Task requirements: Scan the records for lines with the word "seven", and copy every such line.

Data extracted from a collection:
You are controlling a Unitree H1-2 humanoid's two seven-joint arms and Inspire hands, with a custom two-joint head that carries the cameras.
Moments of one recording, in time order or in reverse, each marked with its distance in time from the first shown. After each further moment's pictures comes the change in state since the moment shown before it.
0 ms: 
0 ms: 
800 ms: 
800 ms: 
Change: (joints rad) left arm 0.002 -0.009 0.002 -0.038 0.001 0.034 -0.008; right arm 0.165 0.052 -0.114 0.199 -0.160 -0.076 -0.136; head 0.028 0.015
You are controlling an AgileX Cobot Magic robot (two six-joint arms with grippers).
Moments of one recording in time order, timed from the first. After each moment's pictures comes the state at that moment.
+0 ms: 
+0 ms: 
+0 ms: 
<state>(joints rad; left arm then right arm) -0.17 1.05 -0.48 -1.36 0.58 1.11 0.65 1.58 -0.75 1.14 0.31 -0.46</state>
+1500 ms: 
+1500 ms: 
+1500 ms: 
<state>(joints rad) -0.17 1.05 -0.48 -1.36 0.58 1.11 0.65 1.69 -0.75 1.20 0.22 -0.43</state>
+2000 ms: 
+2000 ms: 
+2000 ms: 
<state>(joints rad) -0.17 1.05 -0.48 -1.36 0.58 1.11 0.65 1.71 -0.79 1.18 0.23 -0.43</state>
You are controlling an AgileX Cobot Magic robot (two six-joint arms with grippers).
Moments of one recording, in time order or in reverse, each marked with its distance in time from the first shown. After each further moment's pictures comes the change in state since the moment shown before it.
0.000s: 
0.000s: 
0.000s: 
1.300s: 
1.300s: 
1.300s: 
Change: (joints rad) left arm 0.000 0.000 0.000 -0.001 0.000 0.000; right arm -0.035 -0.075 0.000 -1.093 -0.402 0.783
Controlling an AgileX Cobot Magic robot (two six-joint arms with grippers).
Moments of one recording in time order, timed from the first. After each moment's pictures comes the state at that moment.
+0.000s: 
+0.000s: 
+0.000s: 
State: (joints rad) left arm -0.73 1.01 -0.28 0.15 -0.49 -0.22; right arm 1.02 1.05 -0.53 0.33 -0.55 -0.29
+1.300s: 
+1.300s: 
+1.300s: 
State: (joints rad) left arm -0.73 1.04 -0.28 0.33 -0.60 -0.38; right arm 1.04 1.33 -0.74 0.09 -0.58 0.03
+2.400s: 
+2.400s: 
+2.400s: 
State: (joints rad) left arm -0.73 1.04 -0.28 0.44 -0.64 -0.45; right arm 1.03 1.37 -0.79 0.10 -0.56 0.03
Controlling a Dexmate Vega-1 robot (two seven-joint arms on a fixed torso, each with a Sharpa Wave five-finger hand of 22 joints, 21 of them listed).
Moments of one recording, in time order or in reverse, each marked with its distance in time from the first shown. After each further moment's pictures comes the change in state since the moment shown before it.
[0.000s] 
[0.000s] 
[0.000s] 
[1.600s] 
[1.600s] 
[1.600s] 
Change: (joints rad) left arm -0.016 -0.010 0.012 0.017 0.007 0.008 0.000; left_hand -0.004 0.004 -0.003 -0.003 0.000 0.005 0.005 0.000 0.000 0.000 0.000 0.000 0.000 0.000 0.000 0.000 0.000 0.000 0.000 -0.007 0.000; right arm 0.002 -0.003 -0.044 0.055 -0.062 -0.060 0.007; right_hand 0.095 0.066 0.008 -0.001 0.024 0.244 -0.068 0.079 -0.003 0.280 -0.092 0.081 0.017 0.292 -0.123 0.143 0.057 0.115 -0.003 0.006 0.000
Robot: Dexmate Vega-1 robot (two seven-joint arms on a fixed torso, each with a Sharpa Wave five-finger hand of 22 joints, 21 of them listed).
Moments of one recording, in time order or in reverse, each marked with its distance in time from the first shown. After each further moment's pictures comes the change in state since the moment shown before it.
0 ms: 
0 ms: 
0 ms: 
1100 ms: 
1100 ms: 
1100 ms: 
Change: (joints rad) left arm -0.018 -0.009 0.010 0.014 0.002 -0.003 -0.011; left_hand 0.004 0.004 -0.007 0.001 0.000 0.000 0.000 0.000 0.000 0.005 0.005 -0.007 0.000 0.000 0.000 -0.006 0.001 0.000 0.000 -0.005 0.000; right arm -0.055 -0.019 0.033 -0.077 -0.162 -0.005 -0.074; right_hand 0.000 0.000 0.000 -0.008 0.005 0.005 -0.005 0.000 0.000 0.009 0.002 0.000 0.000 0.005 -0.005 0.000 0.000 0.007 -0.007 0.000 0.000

Answer for the task:
You are controlling a Unitree H1-2 humanoid's two seven-joint arms and Inspire hands, with a custom two-joint head that carries the cameras.
Controlling a Dexmate Vega-1 robot (two seven-joint arms on a fixed torso, each with a Sharpa Wave five-finger hand of 22 joints, 21 of them listed).
Robot: Dexmate Vega-1 robot (two seven-joint arms on a fixed torso, each with a Sharpa Wave five-finger hand of 22 joints, 21 of them listed).

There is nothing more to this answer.